Article Text
Abstract
Introduction/Background Incidence of ovarian cancer increases with age and reaches a peak at 70 years.
The aim of this study is to analyse the surgical and pharmacological therapies for patients affected by ovarian cancer identifying the best approach based not on the age but on the performance status.
Methodology We have conducted a single-center retrospective study. Patients with epithelial and non-epithelial ovarian tumours were included and ranked according to age at diagnosis in group A (≥70 years) and group B (<70 years). For each patient are considered: co-morbidities, performance status, FIGO stage, grading, histotype and treatment. Surgical treatment was differentiated into primary debulking surgery or interval debulking surgery, reporting extension, residual tumour, complications and days of hospitalization. Chemotherapy was administered for 3 or more cycles and the clinical response was evaluated at the end.

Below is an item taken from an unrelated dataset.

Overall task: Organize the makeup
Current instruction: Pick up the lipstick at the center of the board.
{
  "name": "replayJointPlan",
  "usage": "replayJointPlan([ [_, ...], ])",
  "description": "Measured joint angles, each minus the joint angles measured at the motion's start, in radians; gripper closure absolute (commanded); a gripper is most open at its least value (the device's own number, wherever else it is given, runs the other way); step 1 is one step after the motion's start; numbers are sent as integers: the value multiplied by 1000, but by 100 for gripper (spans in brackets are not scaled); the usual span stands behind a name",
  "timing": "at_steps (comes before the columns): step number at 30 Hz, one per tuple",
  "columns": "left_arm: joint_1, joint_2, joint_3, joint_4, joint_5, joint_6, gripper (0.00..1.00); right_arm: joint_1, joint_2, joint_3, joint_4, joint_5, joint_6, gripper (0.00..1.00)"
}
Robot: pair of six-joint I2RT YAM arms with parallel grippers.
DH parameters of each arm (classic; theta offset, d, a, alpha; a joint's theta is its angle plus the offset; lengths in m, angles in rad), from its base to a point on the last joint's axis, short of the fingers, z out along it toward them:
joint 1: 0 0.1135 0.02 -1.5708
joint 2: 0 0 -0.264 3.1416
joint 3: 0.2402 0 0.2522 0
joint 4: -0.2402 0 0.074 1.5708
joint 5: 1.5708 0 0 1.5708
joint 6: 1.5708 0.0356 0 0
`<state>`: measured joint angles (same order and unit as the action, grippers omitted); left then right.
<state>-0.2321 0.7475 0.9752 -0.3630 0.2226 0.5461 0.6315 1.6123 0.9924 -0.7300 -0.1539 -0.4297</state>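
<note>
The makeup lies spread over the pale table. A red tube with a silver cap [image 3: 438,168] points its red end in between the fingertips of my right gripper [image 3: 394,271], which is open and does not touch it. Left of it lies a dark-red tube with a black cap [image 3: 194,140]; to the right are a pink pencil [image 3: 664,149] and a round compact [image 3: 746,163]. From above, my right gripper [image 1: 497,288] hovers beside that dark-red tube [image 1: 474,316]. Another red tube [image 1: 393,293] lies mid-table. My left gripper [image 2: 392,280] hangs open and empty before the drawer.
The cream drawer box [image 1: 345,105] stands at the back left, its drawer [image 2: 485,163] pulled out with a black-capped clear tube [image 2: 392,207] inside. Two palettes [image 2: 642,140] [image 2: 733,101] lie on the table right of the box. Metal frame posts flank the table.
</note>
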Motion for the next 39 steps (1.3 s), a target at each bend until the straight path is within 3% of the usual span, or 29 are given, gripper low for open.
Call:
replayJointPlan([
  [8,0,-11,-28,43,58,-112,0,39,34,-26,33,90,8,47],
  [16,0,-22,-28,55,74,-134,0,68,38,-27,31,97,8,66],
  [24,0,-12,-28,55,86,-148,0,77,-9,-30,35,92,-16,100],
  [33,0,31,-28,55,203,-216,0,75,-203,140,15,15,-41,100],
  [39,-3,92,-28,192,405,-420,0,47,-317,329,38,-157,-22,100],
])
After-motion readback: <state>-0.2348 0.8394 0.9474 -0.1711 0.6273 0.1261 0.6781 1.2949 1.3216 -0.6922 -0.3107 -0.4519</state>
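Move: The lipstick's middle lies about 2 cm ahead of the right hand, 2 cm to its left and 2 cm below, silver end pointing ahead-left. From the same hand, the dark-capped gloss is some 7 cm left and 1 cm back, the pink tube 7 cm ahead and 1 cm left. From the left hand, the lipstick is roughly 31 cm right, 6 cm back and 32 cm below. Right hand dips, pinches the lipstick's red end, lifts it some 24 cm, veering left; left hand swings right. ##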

Results 134 patients were included in the study, 44 (32.8%) in group A and 90 (67.2%) in group B further divided into early and advanced stages. Optimal cytoreduction was achieved in 61.9% of the younger patients and in 36.1% of the older patients (p=0.01), although the surgical extension is not statistically significant different in the two groups. There is good correlation between overall survival and the performance status (p=0.0001), the age at diagnosis (p=0.004), the tumour stage (p=0.03) and the residual tumour (p=0.00001). The residual tumour (OR=2.399; p=0.006) and the performance status (OR=2.50; p=0.0001) resulted as an independent survival prognostic factors according to the multivariate Cox analysis.
Conclusion Our data suggest that patients aged ≥70 can tolerate radical surgical treatments in the same way as younger patients without a significant increase in morbidity, so an optimal cytoreduction should be considered the gold standard regardless of age.
Therefore, our data underlines the importance of managing these patients within Gynecologic Oncology units equipped with a multidisciplinary team.
Disclosure Prof. Paolo Zola has received grants from AstraZeneca, Roche, Tesaro and PharmaMar.